• What needs to be done: The pictures stay out; all of the data is to be printed exactly.

• Records provided:
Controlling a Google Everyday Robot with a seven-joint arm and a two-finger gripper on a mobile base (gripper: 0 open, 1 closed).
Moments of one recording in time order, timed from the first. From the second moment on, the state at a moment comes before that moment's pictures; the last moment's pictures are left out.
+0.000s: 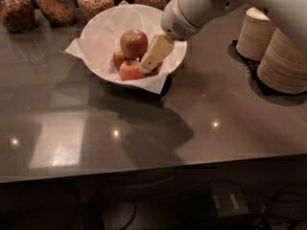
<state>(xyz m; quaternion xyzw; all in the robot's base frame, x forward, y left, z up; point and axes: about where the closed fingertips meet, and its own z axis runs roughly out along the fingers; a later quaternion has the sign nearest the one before) 0.631 -0.018 0.950 -0.56 0.74 0.09 0.37</state>
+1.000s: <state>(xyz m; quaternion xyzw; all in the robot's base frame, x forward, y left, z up) 0.664 0.021 0.933 -0.54 0.73 0.13 0.40</state>
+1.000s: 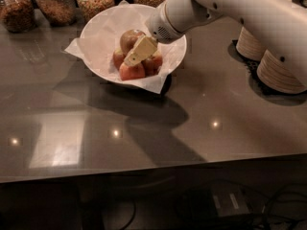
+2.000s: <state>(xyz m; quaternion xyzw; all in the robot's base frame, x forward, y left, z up) 0.683 0.054 0.919 -0.54 0.71 0.16 0.41</state>
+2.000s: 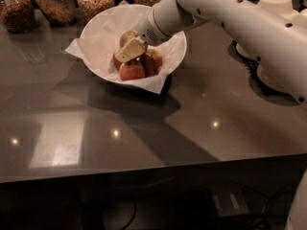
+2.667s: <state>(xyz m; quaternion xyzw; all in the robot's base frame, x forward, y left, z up) 0.680 0.053 0.921 -0.55 0.71 0.16 0.40</state>
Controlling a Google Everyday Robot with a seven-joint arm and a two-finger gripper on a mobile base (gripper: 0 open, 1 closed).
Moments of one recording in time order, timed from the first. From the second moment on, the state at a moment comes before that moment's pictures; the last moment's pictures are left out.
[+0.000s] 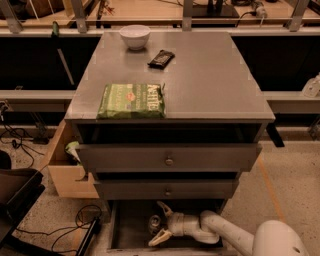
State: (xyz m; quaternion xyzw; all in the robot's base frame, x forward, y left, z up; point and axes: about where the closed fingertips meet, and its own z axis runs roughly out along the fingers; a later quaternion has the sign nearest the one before) arm 0.521 0.024 0.235 -0.48 0.61 0.41 0.48
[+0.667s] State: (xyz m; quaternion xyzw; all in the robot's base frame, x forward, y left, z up) arm 0.519 0.033 0.213 -0.48 0.61 0.42 0.47
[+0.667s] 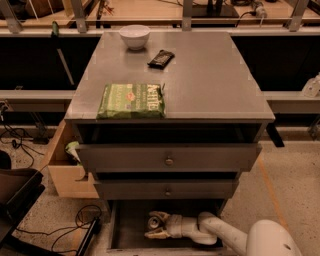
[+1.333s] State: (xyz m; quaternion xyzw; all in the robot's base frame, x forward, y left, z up) arm 0.518 0.038 0.213 -0.48 0.61 0.42 0.47
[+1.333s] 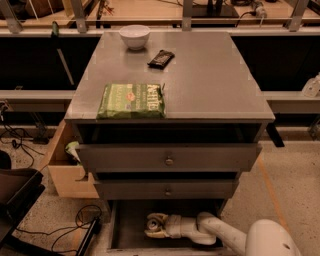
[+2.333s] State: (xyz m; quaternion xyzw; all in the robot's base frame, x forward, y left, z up) arm 0.483 0.010 0.286 -0.48 0.59 0.49 0.42
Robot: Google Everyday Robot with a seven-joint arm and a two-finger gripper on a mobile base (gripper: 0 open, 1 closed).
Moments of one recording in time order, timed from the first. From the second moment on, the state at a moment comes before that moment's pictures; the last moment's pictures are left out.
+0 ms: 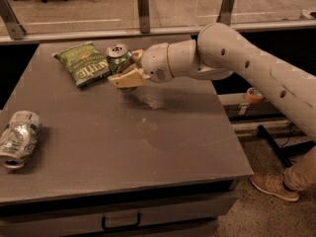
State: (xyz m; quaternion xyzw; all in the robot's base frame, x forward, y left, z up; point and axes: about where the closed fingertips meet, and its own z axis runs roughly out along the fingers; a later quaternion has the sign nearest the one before) arm 0.615 0.093 0.894 -0.56 0.58 0.34 0.49
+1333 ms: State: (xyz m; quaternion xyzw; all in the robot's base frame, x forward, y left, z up) arm 0.664 0.146 0.875 -0.55 0.58 0.33 0.50
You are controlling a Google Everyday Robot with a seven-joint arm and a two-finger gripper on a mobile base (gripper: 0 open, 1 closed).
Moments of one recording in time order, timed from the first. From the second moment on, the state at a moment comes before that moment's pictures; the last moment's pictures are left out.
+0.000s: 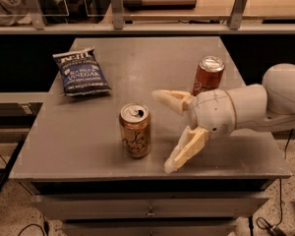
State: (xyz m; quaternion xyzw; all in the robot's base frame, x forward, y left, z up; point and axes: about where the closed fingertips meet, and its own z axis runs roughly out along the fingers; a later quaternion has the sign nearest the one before) arm 0.419 -0.031 0.889 -0.57 0.54 0.45 0.43
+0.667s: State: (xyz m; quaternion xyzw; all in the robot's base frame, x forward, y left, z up) arm 0.416 0.001 0.883 -0.51 0.51 0.49 0.49
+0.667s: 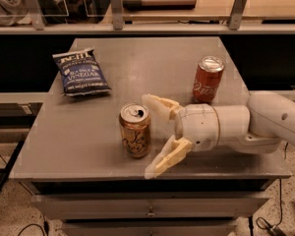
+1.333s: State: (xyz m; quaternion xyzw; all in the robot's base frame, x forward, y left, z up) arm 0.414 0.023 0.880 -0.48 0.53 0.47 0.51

• The answer:
Controlling a Google Everyday Robot with a seven-joint arm and a two-finger gripper on a mobile base (gripper: 0 open, 1 closed).
Moments of one recording in time order, timed from the first. From the second moment on, the state at a moment comes before that moment's pictures; the last moment's pictures are left out.
+0.000s: 
<state>(xyz m; quaternion xyzw; all in the robot's base frame, x forward, y left, z up; point and axes: about where the closed fingertips meet, and its own z axis runs roughly out along the fingers; a later quaternion has the sign nearest the one before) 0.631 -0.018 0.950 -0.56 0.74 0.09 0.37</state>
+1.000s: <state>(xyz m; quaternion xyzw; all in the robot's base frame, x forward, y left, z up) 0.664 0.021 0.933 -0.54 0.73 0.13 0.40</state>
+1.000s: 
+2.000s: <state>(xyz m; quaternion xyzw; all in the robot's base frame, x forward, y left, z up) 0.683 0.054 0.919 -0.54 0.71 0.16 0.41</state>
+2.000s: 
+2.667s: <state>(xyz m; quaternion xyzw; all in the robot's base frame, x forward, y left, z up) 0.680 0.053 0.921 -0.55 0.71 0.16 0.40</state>
Controlling a Google Everyday Robot with a seven-joint arm and a two-finger gripper on a mobile base (gripper: 0 open, 1 closed).
Moments of one recording in time order, timed from the first. From the second moment on, the state at a moment comes before that moment's pictures; the last moment's pictures are left out.
[+0.000s] 
State: (xyz m; quaternion xyzw; all in the robot's base frame, x forward, y left, z up; point and axes: about where the closed fingertips meet, and its own z axis runs roughly out along the fingers; a later quaternion has the sign nearest the one before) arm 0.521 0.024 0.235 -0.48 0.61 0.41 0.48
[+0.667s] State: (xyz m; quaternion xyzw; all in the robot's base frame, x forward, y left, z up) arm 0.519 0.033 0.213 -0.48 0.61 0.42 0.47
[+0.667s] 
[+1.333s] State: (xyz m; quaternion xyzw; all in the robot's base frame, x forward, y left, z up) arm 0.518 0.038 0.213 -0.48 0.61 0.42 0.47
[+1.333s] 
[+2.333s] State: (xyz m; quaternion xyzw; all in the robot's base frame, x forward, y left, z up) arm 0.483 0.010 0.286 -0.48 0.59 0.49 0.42
Robot: Google Everyday Robot with a seven-joint arm and a two-finger gripper on a mobile base (gripper: 0 open, 1 closed).
Moments of one recording in time order, timed from the first. From the second moment on, the state at a moment comes before that moment's pictures; the last moment's pictures are left out.
+0 ms: 
State: (xyz m; quaternion xyzw; all in the robot's base frame, x forward, y left, z up; point and axes: about where the closed fingertips meet, and its own z axis runs roughly out along the fingers; a later quaternion has the sign nearest the one before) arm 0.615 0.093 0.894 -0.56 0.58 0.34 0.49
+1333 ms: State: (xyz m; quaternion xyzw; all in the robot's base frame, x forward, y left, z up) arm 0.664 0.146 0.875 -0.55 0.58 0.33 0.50
You are controlling a Google Everyday Robot with a seven-joint arm and a two-finger gripper on a mobile base (gripper: 0 open, 1 closed).
Moments of one recording in time order, timed from the first. From the second moment on, the state at a moment comes before that moment's pictures; the last moment's pictures are left out.
+0.000s: 
State: (xyz m; quaternion xyzw; all in the robot's base frame, x forward, y left, z up; point and axes: about where the closed fingertips meet, and its own z axis runs roughly out along the fingers; a later quaternion has the sign nearest the one before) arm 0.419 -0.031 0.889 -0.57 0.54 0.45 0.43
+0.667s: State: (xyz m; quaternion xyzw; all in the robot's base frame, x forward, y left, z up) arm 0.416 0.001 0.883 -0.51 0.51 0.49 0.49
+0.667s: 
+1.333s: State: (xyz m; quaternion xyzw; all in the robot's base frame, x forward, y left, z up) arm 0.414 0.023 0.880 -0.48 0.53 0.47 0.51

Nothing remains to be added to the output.